Has anyone bought coffee from Farrers coffee merchant in Kendal. If so what did you think of the quality?


----------



## Mrboots2u (May 10, 2013)

icnoble said:


> Has anyone bought coffee from Farrersn coffee merchant in Kendal. If so what did you think of the quality?


This is a very old school roaster of beans that runs out of a cafe in Kendal...they roast incredibly dark. Beans they did not have a roast date on the shelf.

I have sampled a coffee from their cafe too and it did not inspire confidence in the product.

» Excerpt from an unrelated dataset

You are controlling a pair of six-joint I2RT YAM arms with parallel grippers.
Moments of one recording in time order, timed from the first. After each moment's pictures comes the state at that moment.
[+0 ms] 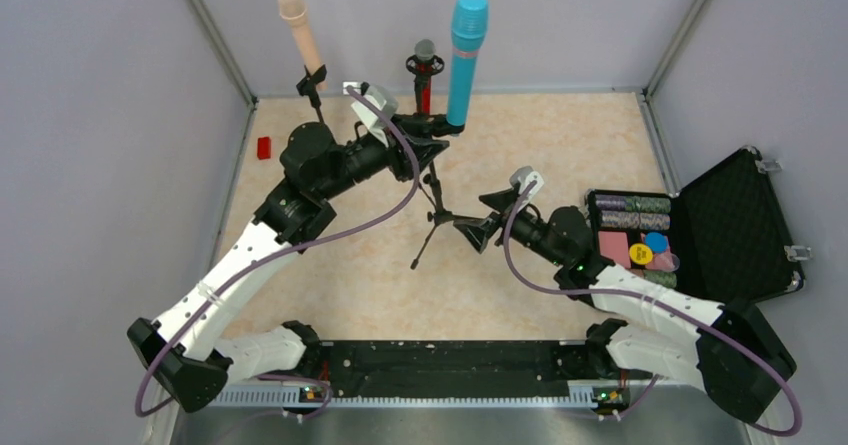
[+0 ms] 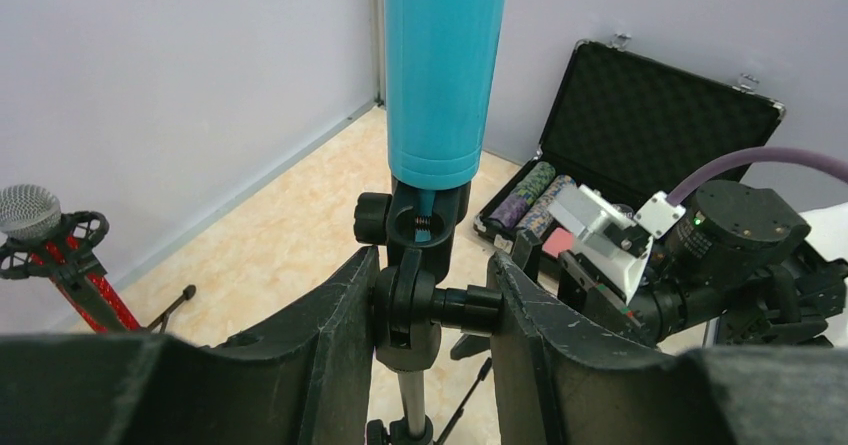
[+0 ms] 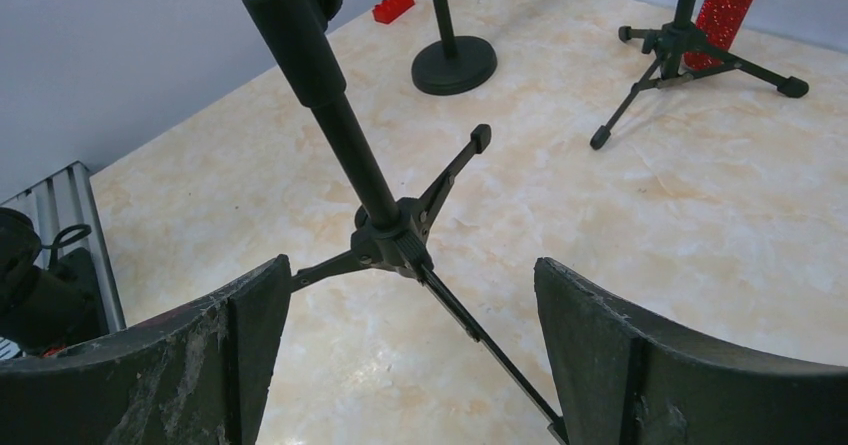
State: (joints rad) left arm -0.64 1.11 1.22 0.04 0.37 -0.10; right arm 0.70 1.04 0.41 0.64 -0.22 0.20
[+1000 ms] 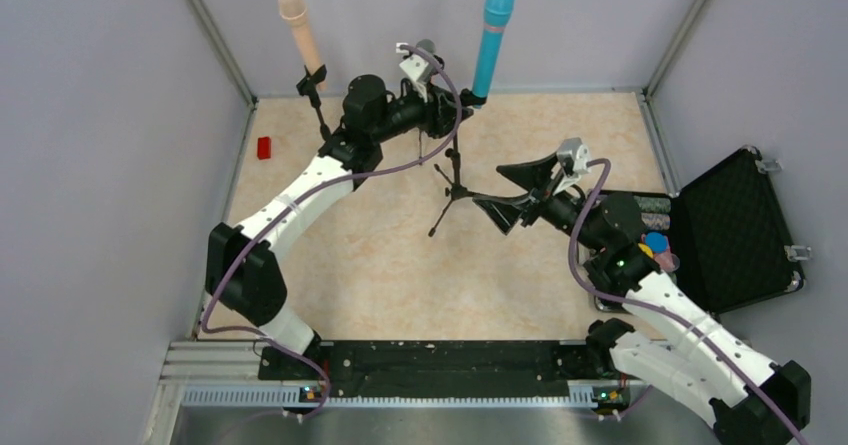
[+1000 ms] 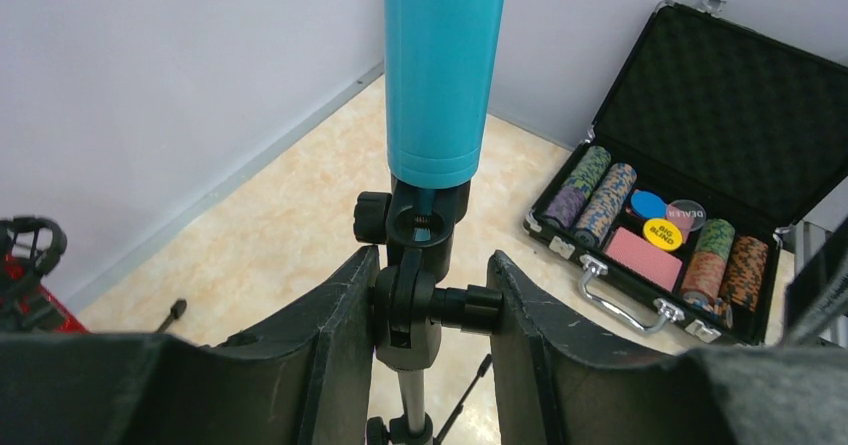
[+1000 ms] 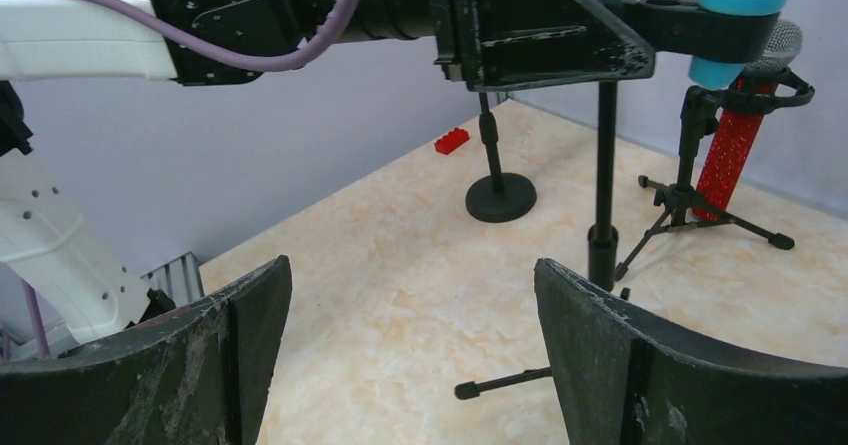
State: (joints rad) left arm -0.52 1.58 1.39 0.23 0.52 -0.14; right arm 0.57 0.80 0.62 0.43 -0.39 0.32
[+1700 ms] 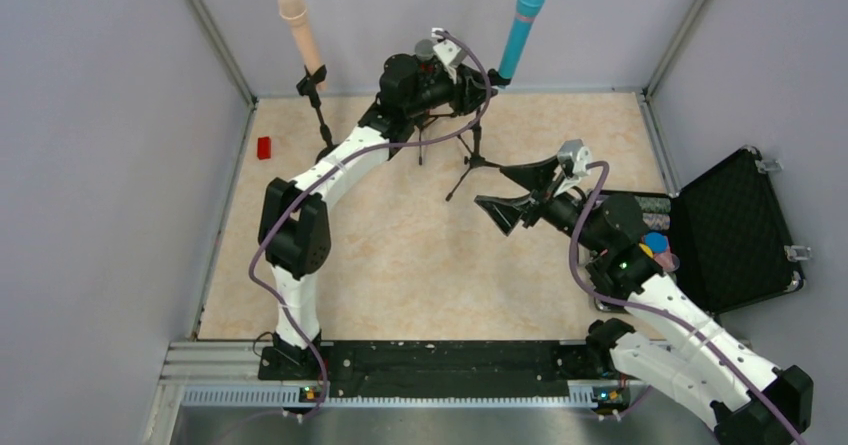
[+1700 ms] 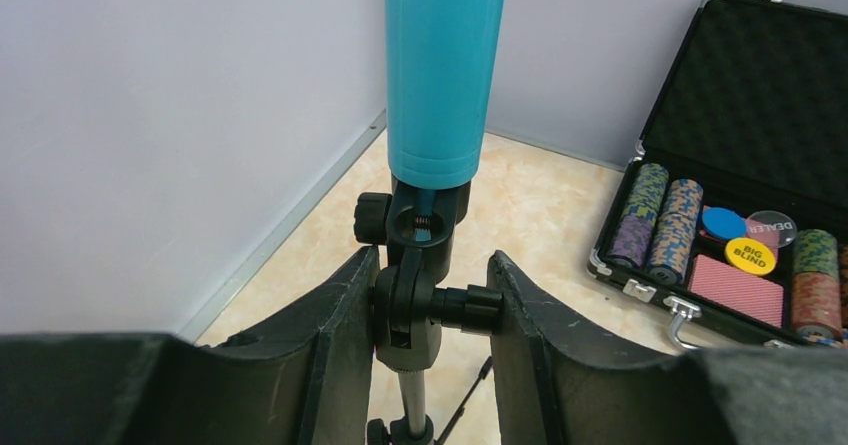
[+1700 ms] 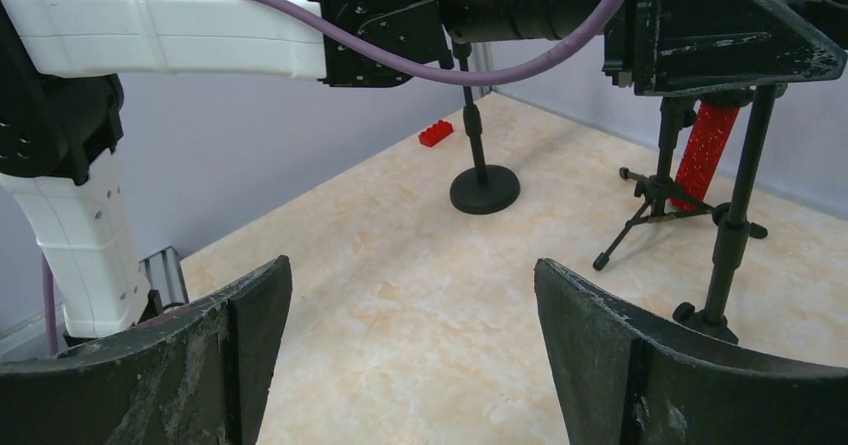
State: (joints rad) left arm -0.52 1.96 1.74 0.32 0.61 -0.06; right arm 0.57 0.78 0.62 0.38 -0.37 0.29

Milk was scoliding hot and the coffee bitter and no better than I would expect to receive from a high street chain.....

I would be looking at any of the online reputable roasters listed on this forum.


----------



## jeebsy (May 5, 2013)

Diplomatically put


----------



## Mrboots2u (May 10, 2013)

Few of these places around in the north west..this one supplies and trades in a quaint lake district tourist town...leans towards unchallenging and safe coffee ( Costa Nero etc ) people want that but in an old fashioned tea shop setting...thats fine its just most of us on here aspire to make better at home ....


----------



## Mrboots2u (May 10, 2013)

OP if your local by all means go and have a look yourself...I think there are better places in the Northwest you could support.... J Atkinson s in lancaster for one....


----------



## icnoble (Nov 25, 2014)

Mrboots2u said:


> This is a very old school roaster of beans that runs out of a cafe in Kendal...they roast incredibly dark. Beans they did not have a roast date on the shelf.
> 
> I have sampled a coffee from their cafe too and it did not inspire confidence in the product. Milk was scoliding hot and the coffee bitter and no better than I would expect to receive from a high street chain.....
> 
> I would be looking at any of the online reputable roasters listed on this forum.


I am not surprised by your reply. I bought some of their beans and was not impressed.


----------



## icnoble (Nov 25, 2014)

Mrboots2u said:


> OP if your local by all means go and have a look yourself...I think there are better places in the Northwest you could support.... J Atkinson s in lancaster for one....


I have tried Atkinsons and yes, they are very good. I think I will start looking at on line suppliers as many of them seem to offer good value for money.


----------